| Assignment |
Search the listing below for the word "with" and return each line that contains it.

++++ Exercise data ++++

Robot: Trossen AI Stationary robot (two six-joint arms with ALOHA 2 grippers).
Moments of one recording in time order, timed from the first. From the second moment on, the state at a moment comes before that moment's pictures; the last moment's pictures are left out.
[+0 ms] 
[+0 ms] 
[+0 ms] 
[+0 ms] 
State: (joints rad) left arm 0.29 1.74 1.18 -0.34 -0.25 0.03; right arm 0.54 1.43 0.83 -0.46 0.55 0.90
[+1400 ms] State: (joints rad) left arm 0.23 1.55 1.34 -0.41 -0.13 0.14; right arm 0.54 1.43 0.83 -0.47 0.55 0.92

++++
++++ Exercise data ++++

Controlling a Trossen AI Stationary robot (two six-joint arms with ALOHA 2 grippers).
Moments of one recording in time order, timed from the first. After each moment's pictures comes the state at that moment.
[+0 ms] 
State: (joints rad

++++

| The completed task |
Robot: Trossen AI Stationary robot (two six-joint arms with ALOHA 2 grippers).
Controlling a Trossen AI Stationary robot (two six-joint arms with ALOHA 2 grippers).

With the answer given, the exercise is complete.